Summary
reversing a judgment that failed to impose interest on a child-support arrearage
Summary of this case from State ex rel. Daw v. DawOpinion
AV92000513.
January 14, 1994.
Appeal from the Circuit Court, Lee County, Robert M. Harper, J.
William Prendergast and Mary E. Pons, Asst. Attys. Gen., for appellant.
No brief for appellee.
This case was before the trial court on a contempt petition alleging nonpayment of child support. The court ordered the father to pay an arrearage in the amount of $9,299.36. The court denied the State's request for post-judgment interest on the past due support.

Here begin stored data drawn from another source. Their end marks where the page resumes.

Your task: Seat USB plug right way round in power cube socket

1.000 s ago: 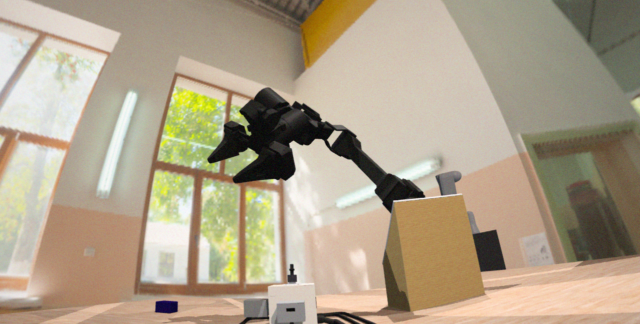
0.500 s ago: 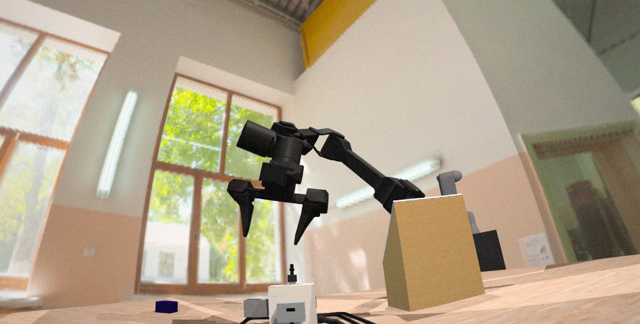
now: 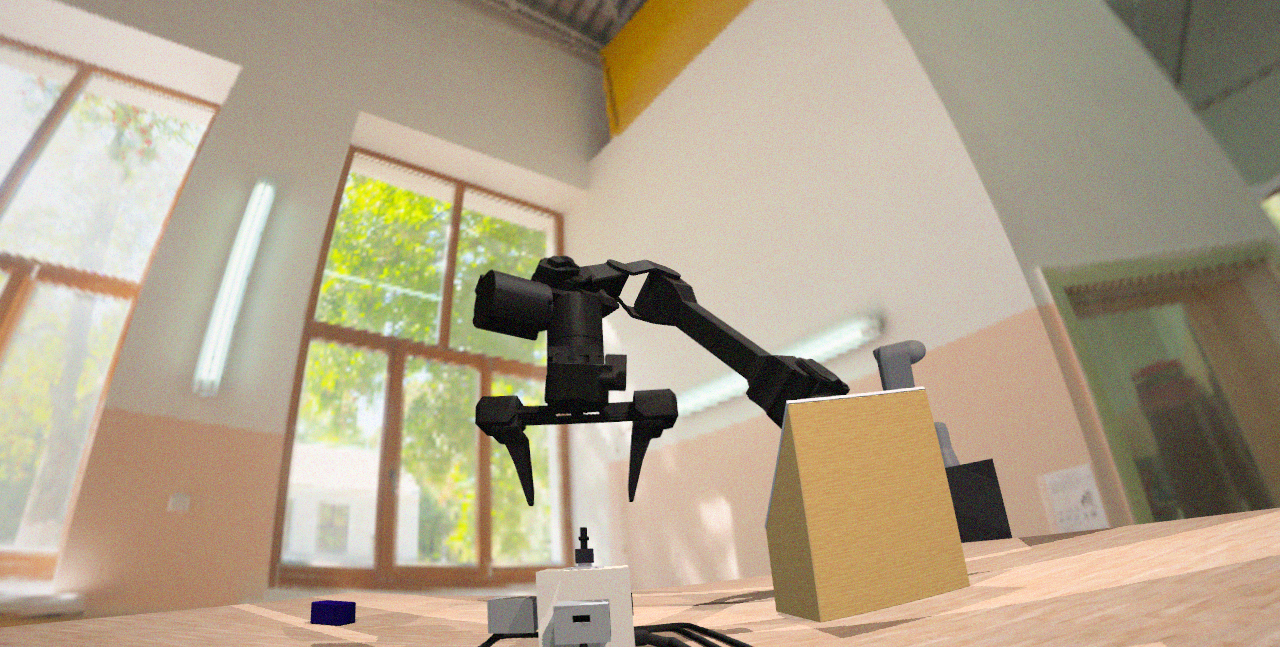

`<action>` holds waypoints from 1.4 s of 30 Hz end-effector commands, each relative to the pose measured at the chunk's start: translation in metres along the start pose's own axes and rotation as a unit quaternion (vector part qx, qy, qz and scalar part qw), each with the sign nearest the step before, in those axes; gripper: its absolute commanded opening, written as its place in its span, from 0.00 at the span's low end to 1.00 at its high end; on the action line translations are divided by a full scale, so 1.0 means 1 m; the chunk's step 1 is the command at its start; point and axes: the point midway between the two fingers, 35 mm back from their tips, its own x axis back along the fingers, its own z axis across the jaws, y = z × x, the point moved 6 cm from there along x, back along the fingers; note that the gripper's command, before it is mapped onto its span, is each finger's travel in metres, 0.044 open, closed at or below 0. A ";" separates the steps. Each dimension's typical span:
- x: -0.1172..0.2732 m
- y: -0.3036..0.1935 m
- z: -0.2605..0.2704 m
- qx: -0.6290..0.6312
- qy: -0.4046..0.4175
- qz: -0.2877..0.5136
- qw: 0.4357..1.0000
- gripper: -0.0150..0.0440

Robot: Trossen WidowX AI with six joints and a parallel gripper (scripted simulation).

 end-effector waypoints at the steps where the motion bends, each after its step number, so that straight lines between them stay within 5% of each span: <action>1: -0.003 0.000 0.001 -0.001 0.003 0.000 1.000 1.00; 30: -0.029 -0.001 0.000 -0.001 0.003 0.000 1.000 1.00; 42: -0.028 0.000 0.000 -0.002 0.004 -0.001 1.000 0.47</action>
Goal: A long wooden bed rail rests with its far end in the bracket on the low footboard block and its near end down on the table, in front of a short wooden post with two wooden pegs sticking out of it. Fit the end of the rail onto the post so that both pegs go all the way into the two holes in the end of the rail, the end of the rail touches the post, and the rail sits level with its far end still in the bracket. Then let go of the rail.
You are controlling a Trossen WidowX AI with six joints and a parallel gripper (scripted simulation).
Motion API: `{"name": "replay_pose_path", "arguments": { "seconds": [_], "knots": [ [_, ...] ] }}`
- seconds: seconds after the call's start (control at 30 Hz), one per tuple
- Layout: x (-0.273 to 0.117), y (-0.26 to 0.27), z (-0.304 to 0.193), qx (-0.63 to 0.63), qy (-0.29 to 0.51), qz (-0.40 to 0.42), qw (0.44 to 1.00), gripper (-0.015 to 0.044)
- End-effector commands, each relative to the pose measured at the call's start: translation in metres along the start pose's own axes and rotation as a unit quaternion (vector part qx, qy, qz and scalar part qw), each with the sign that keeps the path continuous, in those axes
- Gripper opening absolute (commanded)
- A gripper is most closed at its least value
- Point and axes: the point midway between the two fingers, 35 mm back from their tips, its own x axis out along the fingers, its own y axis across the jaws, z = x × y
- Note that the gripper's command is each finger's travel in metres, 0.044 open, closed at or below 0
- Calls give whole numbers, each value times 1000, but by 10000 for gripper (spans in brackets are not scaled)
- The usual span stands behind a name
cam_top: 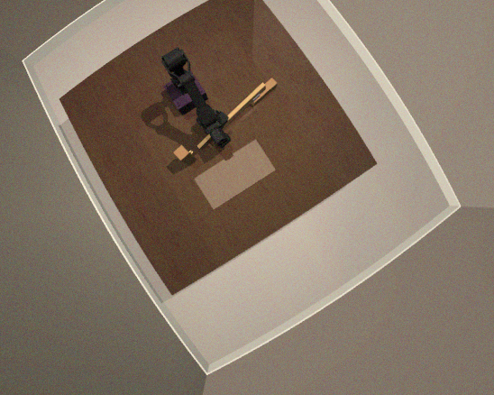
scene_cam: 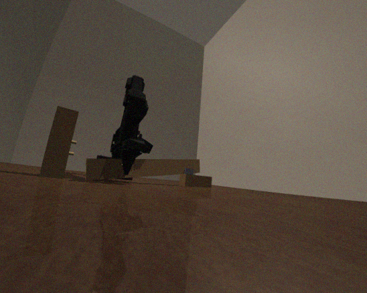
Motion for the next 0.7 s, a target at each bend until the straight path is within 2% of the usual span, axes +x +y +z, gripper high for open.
{"name": "replay_pose_path", "arguments": {
  "seconds": [0.0, 0.27, 0.5, 0.53, 0.67],
  "knots": [
    [0, 0, 0, -2, 2, 0, 1000, 282],
    [0, 0, 0, -2, 2, 0, 1000, 72],
    [0, 0, 0, -2, 2, 0, 1000, 26],
    [0, 0, 0, -2, 2, 0, 1000, 0],
    [0, 0, 0, -2, 2, 0, 1000, 0]
  ]
}}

The State appealed, arguing that post-judgment interest on a child support arrearage is an entitlement pursuant to Ala. Code 1975, § 8-8-10. We agree.
The law in Alabama is clear that an order to pay child support is a final judgment as of the due date and that an arrearage may be collected as any other judgment is collected. Motley v. Motley, 505 So.2d 1228 (Ala.Civ.App. 1986). Further, the failure to impose interest on the arrearage when interest is properly requested is error. McDavid v. McDavid, 627 So.2d 446 (Ala.Civ.App. 1993); Stewart v. Johnson, 401 So.2d 101 (Ala.Civ.App. 1981).
In the present case, the State requested interest on the child support arrearage. The request was properly presented, and the trial court should have imposed interest.
Accordingly, the judgment is reversed, and the cause is remanded with instructions for the trial court to enter an order consistent with this opinion.
REVERSED AND REMANDED WITH INSTRUCTIONS.
ROBERTSON, P.J., and THIGPEN, J., concur.